ACTIVITY:
From the records below, report the number of lines that contain "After", and add nothing.

Extracted records
BEGIN
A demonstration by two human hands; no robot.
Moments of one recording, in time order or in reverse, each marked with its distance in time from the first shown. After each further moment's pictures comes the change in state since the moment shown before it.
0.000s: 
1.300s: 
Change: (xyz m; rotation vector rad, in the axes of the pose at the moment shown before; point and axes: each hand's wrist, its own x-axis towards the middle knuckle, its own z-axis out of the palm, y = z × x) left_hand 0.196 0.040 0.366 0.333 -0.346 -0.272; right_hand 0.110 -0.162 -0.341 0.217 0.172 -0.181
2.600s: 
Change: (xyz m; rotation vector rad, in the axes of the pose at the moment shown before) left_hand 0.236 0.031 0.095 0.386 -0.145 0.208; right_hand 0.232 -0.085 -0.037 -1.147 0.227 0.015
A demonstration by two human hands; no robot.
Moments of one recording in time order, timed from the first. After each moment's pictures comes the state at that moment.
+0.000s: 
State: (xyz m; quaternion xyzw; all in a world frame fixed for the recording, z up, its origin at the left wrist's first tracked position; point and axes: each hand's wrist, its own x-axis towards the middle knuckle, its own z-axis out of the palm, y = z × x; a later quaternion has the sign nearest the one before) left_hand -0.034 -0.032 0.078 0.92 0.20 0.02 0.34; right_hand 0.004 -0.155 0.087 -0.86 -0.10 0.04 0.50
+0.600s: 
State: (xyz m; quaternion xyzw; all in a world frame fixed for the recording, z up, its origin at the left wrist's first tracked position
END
EXERCISE OUTPUT:
2